X_train.shape, X_test.shape

((1022, 37), (438, 37))

In [None]:
# the features in the house dataset are in very
# different scales, so it helps the regression to scale
# them

scaler = StandardScaler()
scaler.fit(X_train.fillna(0))

StandardScaler(copy=True, with_mean=True, with_std=True)

In [None]:
# here, again I will train a Lasso Linear regression and select
# the non zero features in one line.
# bear in mind that the linear regression object from sklearn does
# not allow for regularisation. So If you want to make a regularised
# linear regression you need to import specifically "Lasso"
# that is the l1 version of the linear regression
# alpha is the penalisation here, so I set it high in order
# to force the algorithm to shrink some coefficients

sel_ = SelectFromModel(Lasso(alpha=100))
sel_.fit(scaler.transform(X_train.fillna(0)), y_train)

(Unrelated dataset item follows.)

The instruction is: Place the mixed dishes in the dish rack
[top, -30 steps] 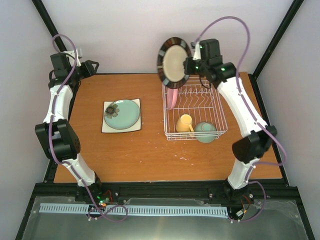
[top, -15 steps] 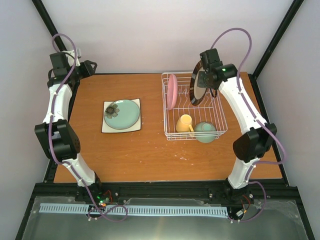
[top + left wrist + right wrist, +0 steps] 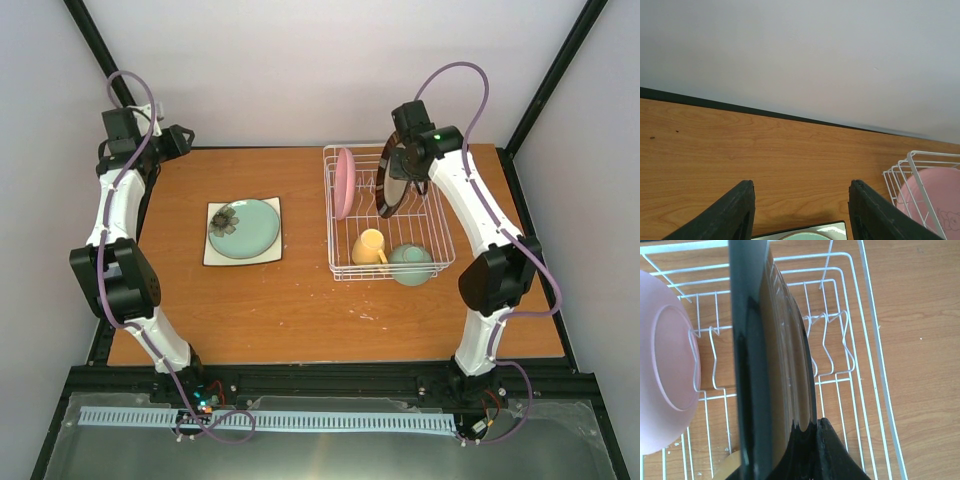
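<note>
My right gripper (image 3: 402,160) is shut on the black-rimmed cream plate (image 3: 391,183) and holds it on edge over the far half of the white wire dish rack (image 3: 443,238). In the right wrist view the plate (image 3: 770,355) fills the middle, above the rack tines (image 3: 832,347). The pink plate (image 3: 344,182) stands upright in the rack's far left slot. The yellow mug (image 3: 369,246) and mint-green bowl (image 3: 411,262) sit at the rack's near end. The mint-green flower plate (image 3: 243,228) lies on the white square plate (image 3: 214,255) at centre left. My left gripper (image 3: 800,210) is open and empty near the table's far left edge.
The black frame posts stand at the back corners. The wall runs along the table's far edge (image 3: 765,112). The rack's far rim (image 3: 932,155) and the pink plate (image 3: 932,192) show at the right of the left wrist view.
My right gripper has brought the black-rimmed plate down from high behind the rack, turned it on edge and lowered it into the rack beside the pink plate. The left arm has not moved.
</note>
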`<state>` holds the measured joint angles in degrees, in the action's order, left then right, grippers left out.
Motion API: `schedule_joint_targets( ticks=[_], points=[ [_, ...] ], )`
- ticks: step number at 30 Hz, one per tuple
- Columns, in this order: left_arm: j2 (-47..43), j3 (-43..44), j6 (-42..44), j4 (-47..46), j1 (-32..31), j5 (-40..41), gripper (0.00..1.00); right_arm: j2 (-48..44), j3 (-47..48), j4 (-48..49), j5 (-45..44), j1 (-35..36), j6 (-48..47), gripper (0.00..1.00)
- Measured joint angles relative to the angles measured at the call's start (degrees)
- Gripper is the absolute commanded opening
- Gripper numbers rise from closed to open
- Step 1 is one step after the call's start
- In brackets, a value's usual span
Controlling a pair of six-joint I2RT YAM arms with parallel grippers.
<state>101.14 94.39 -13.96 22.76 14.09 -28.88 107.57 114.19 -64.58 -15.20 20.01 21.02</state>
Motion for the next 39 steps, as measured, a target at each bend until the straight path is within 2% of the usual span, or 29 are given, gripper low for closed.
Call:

SelectFromModel(estimator=Lasso(alpha=100, copy_X=True, fit_intercept=True, max_iter=1000,
   normalize=False, positive=False, precompute=False, random_state=None,
   selection='cyclic', tol=0.0001, warm_start=False),
        prefit=False, threshold=None)

In [None]:
sel_.get_support()

array([False,  True,  True,  True,  True,  True,  True,  True,  True,
        True,  True, False,  True, False,  True,  True,  True,  True,
        True,  True,  True,  True,  True,  True,  True,  True,  True,
        True,  True,  True,  True,  True,  True,  True, False,  True,  True], dtype=bool)

In [None]:
# make a list with the selected features and print the outputs
selected_feat = X_train.columns[(sel_.get_support())]

print('total features: {}'.format((X_train.shape[1])))
print('selected features: {}'.format(len(selected_feat)))
print('features with coefficients shrank to zero: {}'.format(
    np.sum(sel_.estimator_.coef_ == 0)))

total features: 37
selected features: 33
features with coefficients shrank to zero: 4


As we can see, both for linear and logistic regression we used the Lasso regularisation to remove non-important features from the dataset. Keep in mind that increasing the penalisation will increase the number of features removed. Therefore, you will need to keep an eye and monitor that you don't set a penalty too high so that to remove even important features, or too low and then not remove non-important features.

Having said this, if the penalty is too high and important features are removed, you should notice a drop in the performance of the algorithm and then realise that you need to decrease the regularisation.

That is all for this lecture, I hope you enjoyed it and see you in the next one!